Il existe dans le sud de Bahia une qualité de lumière d’après-midi que je n’avais rencontrée nulle part ailleurs au Brésil — ambrée et épaisse, le genre qui transforme l’église blanche au fond du Quadrado en quelque chose de presque incandescent. Je suis arrivé à Trancoso un mardi de fin novembre, descendant d’un taxi cabossé depuis Porto Seguro dans un silence que je n’attendais pas. Pas de voitures sur l’herbe. Pas de précipitation. Juste un rectangle de façades aux couleurs vives et le murmure discret de quelqu’un grattant une viola caipira sur un porche à deux maisons de là.

Le Quadrado

Les Jésuites ont tracé le Quadrado en 1586 comme une sorte de contrepoint ordonné à la nature atlantique qui pressait de tous côtés. Ils sont partis depuis longtemps, et ce qui reste est quelque chose de plus vivant que tout ce que la doctrine aurait pu bâtir. Les maisons — bleu cobalt, jaune mangue, le vert d’un récif peu profond — courent le long des quatre côtés d’une grande pelouse que le village appelle simplement « la place ». À l’extrémité orientale, l’Igreja de São João Batista se tient dans une modestie blanchie à la chaux et enjouée, une église qui semble plus surprise d’être là que quoi que ce soit d’autre.

Lia s’est installée à une table dehors chez Capim Santo, sur le bord nord, et a commandé une moqueca de camarão qui est arrivée dans un pot en argile exhalant encore de la vapeur, embaumant l’huile de dendê, le lait de coco et la mer en contrebas de la falaise. Nous avons mangé lentement. C’était le seul rythme qui convenait.

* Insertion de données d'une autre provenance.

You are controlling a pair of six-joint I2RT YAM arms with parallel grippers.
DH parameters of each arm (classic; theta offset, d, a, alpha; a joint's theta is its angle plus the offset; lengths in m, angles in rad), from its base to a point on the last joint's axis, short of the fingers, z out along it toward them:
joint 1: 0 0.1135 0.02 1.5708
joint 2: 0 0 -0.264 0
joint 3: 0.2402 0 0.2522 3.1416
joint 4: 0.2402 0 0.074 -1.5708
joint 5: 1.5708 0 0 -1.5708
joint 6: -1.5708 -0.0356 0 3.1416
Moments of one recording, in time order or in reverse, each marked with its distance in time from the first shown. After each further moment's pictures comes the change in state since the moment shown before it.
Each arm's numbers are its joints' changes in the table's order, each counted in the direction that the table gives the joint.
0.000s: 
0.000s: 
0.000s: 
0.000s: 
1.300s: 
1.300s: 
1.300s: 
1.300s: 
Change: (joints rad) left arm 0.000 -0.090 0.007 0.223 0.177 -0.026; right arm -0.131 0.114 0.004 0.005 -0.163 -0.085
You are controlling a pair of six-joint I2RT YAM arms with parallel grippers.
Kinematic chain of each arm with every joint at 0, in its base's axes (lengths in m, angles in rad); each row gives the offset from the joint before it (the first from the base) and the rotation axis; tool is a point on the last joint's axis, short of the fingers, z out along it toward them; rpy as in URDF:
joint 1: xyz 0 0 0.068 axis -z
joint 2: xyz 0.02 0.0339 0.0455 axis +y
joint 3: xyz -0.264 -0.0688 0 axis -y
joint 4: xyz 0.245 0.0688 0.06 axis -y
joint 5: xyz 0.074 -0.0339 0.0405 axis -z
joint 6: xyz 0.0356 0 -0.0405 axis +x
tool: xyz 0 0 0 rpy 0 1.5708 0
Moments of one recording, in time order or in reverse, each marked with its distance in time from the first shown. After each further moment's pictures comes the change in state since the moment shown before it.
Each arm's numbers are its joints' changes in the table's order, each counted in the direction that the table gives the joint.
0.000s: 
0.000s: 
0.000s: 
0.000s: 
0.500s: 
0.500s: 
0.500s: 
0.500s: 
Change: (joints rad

Les Falaises et Praia dos Nativos

Un court sentier descend depuis le bord oriental du Quadrado le long de falaises de latérite rouge jusqu’aux plages en contrebas. L’oxyde de fer dans la roche donne à tout une teinte presque martienne sous le soleil bas. Praia dos Nativos est la plus tranquille des plages — un long arc de sable pâle avec des kiosques dont les menus n’ont pas changé depuis quinze ans. J’ai nagé plus loin que je n’aurais dû, laissé l’Atlantique me repousser vers le rivage, et flotté un moment à regarder cette arête d’argile rouge contre le ciel bleu. La surprise : depuis l’eau, le village disparaît entièrement. Il n’y a plus que la falaise et la forêt, et le sentiment d’être quelque part de véritablement reculé, même si le dîner et une Brahma fraîche sont à quinze minutes à pied.

Trouver la Version Plus Lente

Trancoso attire le gratin international — il y a des pousadas-boutique sur la Rua do Pontal qui pratiquent des tarifs de São Paulo et servent du ceviche à des gens en lin. Cette couche est réelle et ce n’est pas pour ça que j’étais là. La version que j’ai préférée s’est révélée tôt le matin, avant l’ouverture des restaurants, quand des vieux messieurs jouaient aux dominos sur les bancs du Quadrado et que l’odeur de tapioca fraîche s’échappait d’une fenêtre du côté ouest. Ce Trancoso-là est encore là, juste en dessous.

Quand y aller : De décembre à mars, c’est la haute saison — chaude, festive et bondée. Arriver fin novembre ou en avril permet de profiter de toute la chaleur et des couleurs avec nettement moins de monde et des prix plus honnêtes.